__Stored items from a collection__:

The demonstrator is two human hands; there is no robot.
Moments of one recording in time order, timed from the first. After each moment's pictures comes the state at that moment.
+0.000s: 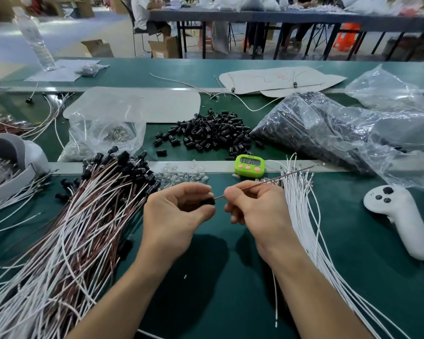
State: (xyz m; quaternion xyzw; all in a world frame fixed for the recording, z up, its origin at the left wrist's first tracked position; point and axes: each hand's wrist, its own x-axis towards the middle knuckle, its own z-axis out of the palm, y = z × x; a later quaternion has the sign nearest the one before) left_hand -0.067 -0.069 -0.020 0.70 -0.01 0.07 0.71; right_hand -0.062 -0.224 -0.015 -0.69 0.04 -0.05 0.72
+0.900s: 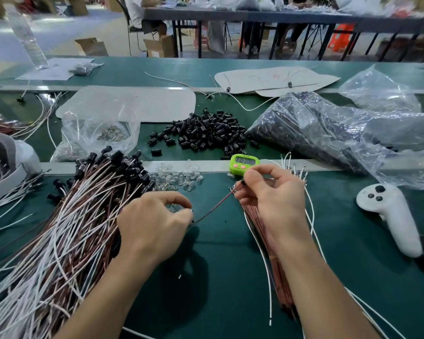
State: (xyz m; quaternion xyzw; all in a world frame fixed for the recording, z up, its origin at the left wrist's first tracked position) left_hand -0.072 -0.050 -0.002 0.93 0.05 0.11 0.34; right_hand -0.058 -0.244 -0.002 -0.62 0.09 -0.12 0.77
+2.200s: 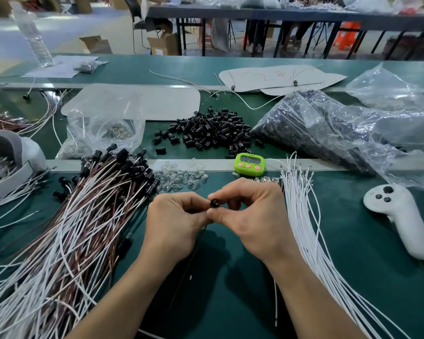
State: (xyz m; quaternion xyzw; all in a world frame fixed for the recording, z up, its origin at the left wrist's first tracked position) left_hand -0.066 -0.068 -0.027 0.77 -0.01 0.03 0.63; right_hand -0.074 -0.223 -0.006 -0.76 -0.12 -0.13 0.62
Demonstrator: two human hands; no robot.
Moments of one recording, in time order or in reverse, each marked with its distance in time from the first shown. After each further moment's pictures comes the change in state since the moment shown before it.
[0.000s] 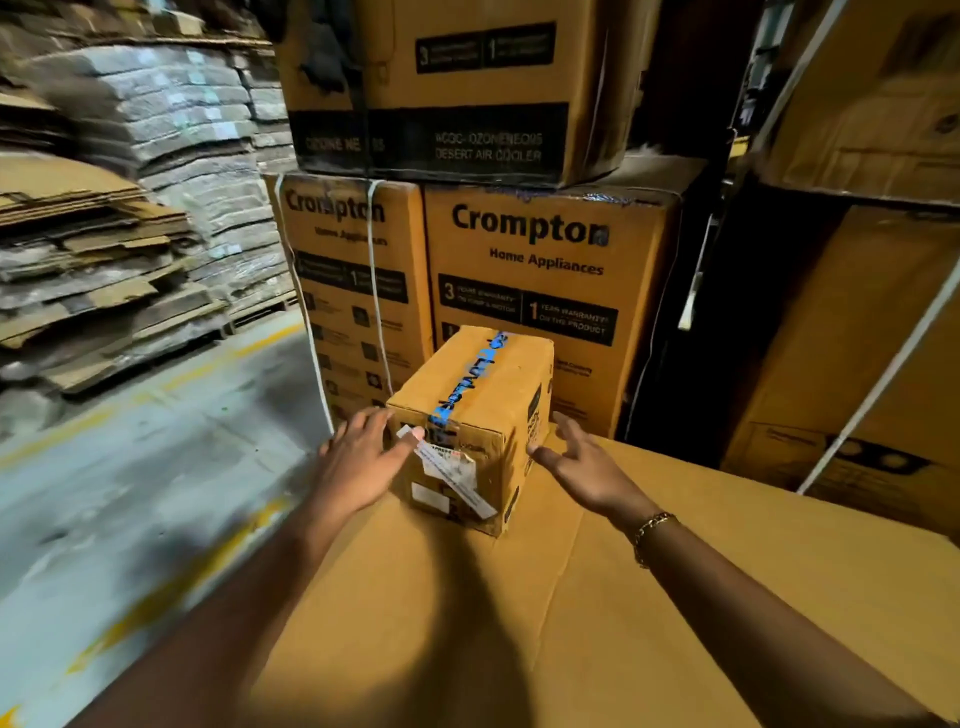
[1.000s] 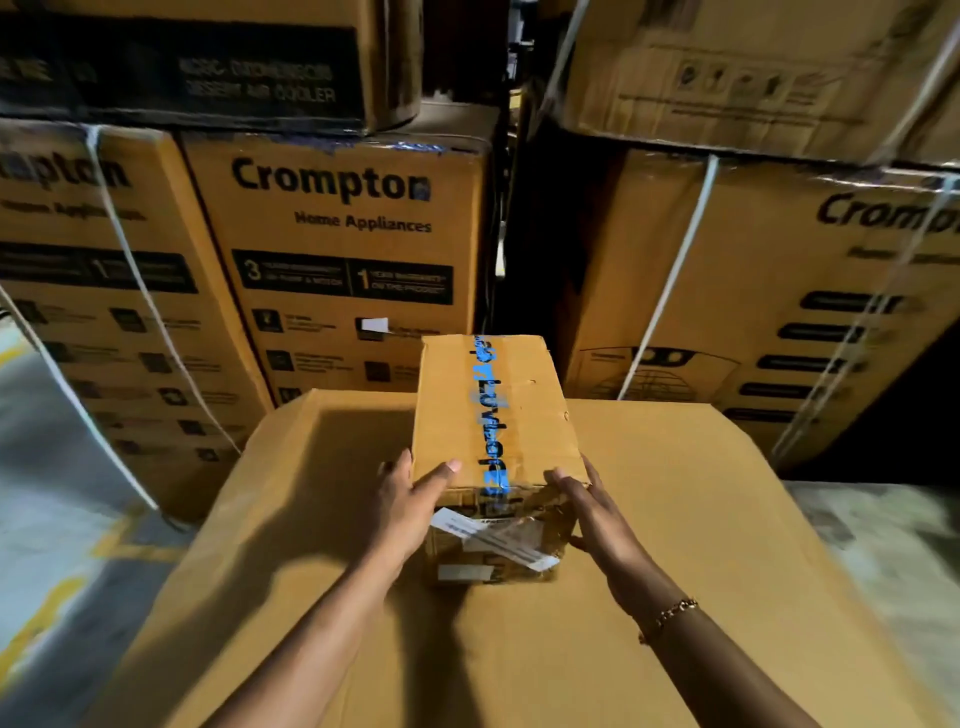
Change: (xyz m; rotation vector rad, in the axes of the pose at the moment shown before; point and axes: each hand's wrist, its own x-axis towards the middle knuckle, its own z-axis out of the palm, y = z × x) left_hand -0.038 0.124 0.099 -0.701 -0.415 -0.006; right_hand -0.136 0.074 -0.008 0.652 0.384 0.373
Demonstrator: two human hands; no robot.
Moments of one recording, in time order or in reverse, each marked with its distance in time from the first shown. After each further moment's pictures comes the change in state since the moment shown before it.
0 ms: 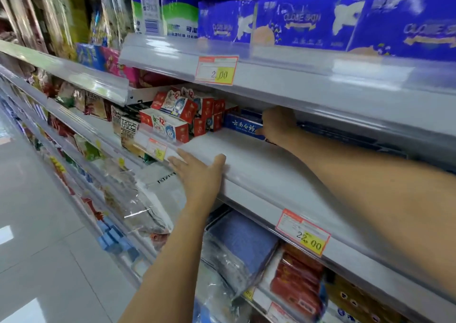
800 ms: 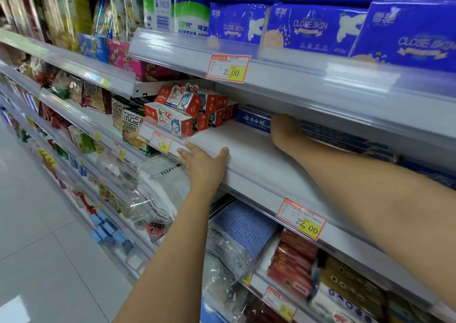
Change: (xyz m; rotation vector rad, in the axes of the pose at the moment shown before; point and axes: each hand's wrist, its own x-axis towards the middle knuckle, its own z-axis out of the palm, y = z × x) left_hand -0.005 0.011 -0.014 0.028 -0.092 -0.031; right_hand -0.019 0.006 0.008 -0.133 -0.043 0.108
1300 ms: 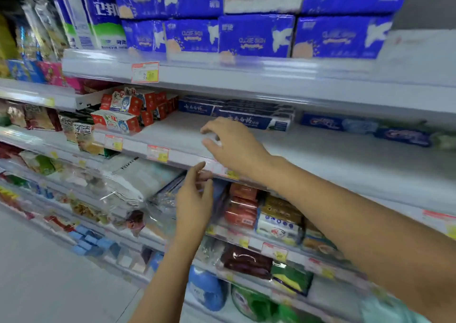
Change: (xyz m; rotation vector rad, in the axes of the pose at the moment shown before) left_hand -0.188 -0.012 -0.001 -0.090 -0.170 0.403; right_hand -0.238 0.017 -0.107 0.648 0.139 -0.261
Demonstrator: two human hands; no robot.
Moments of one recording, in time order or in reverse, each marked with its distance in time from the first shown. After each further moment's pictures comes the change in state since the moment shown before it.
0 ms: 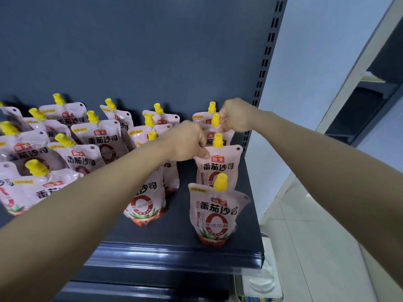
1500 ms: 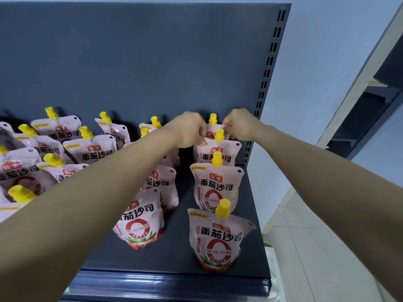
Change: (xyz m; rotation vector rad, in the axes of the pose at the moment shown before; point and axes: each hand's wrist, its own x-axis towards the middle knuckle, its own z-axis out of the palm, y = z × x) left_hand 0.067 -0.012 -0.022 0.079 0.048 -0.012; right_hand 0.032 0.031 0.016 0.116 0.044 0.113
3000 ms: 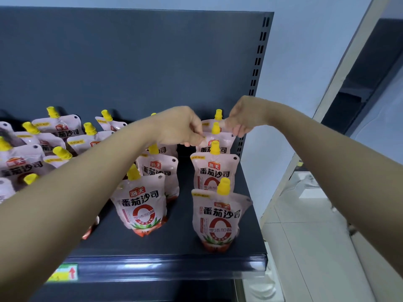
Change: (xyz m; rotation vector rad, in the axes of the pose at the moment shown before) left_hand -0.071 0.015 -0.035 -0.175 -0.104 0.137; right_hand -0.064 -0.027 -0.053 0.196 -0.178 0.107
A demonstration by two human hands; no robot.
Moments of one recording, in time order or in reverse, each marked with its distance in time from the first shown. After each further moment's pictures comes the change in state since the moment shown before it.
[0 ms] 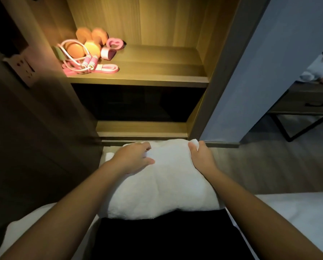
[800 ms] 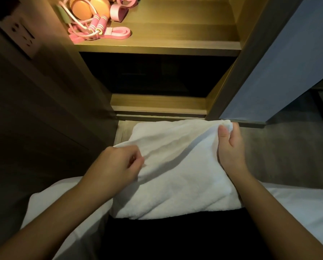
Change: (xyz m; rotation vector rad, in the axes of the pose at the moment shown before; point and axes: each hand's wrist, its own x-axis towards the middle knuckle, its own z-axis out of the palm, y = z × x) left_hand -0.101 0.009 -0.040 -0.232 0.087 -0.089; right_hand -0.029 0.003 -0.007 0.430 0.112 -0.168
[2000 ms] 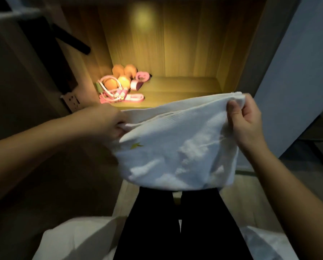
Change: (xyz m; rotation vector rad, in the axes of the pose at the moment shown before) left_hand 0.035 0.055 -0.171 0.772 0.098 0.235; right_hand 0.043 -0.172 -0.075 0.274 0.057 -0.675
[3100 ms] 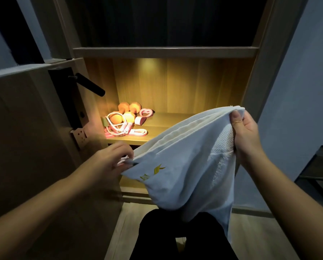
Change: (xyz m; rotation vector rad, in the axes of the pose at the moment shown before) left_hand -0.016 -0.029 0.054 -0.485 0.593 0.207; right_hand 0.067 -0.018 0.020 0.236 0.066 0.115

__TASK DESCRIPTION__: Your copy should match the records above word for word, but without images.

__ANSWER TO THE PROBLEM__:
The demonstrator is two human hands; there is no robot.
Moments of one recording in time order, timed from the first. After each moment's pictures comes the state at that moment.
+0.000s: 
State: (xyz m; quaternion xyzw; all in a world frame fixed for the recording, z up, its origin at the left wrist's first tracked position; point and axes: each hand's wrist, its own x-axis towards the middle knuckle, its own z-axis out of the palm, y = z × x; a later quaternion has the sign nearest the one before) left_hand -0.067 -0.069 -0.020 0.70 -0.01 0.07 0.71; right_hand -0.062 -0.224 -0.015 -0.69 0.04 -0.05 0.72
+0.900s: 
State: (xyz m; quaternion xyzw; all in a world frame fixed for the recording, z up, its origin at the left wrist's first tracked position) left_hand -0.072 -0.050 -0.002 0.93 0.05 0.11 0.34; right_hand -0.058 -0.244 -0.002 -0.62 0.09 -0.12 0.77
+2.200s: 
State: (xyz m; quaternion xyzw; all in a world frame fixed for the recording, z up, its origin at the left wrist's first tracked position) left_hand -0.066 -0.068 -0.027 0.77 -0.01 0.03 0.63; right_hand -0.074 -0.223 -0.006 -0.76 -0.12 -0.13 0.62
Demonstrator: two human hands; no robot.
Moments of one recording, in time order or in reverse, each marked with its distance in time from the first shown. After each further moment's pictures comes the change in state since the moment shown before it.
[0.000s] 
[1.000s] 
Change: (xyz m; rotation vector rad, in the axes of the pose at the moment shown before; point and axes: each hand's wrist, its own x-axis towards the middle knuckle, its own z-axis out of the palm, y = z × x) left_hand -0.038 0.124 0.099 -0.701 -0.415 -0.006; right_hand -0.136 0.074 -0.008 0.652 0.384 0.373
Demonstrator: two human hands; no robot.
Moments of one recording, in time order or in reverse, each marked with its distance in time from the first shown. After each further moment's pictures comes the change in state since the moment shown before it.
0 ms: 
800 ms: 
Change: (xyz m; rotation vector rad, in the axes of the pose at the moment shown before; point and axes: each hand's wrist, its own x-axis towards the middle knuckle, its own z-axis out of the palm, y = z × x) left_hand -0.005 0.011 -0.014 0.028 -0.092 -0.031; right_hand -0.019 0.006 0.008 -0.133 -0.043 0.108
1300 ms: 
Change: (xyz m; rotation vector rad, in the axes of the pose at the moment shown before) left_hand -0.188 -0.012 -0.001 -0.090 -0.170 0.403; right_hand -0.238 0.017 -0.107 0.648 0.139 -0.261
Demonstrator: two human hands; no robot.
Moments of one recording, in time order or in reverse, each marked with its distance in time from the first shown. After each further moment's pictures comes the change in state since the moment shown before it.
0 ms: 
1500 ms: 
Change: (xyz m; rotation vector rad, in the axes of the pose at the moment shown before; point and axes: each hand's wrist, its own x-axis towards the middle knuckle, its own z-axis out of the palm, y = z × x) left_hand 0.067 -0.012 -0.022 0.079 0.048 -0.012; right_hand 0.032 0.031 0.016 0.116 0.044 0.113
3000 ms: 
Change: (xyz m; rotation vector rad, in the axes of the pose at the moment shown before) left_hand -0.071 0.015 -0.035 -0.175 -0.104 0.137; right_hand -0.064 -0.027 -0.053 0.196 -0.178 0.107
A demonstration by two human hands; no robot.
Moments of one recording, in time order or in reverse, each marked with its distance in time from the first shown. After each further moment's pictures comes the change in state since the moment shown before it.
[0 ms] 
[800 ms] 
Change: (xyz m; rotation vector rad, in the axes of the pose at the moment shown before; point and axes: each hand's wrist, its own x-axis towards the middle knuckle, its own z-axis out of the palm, y = z × x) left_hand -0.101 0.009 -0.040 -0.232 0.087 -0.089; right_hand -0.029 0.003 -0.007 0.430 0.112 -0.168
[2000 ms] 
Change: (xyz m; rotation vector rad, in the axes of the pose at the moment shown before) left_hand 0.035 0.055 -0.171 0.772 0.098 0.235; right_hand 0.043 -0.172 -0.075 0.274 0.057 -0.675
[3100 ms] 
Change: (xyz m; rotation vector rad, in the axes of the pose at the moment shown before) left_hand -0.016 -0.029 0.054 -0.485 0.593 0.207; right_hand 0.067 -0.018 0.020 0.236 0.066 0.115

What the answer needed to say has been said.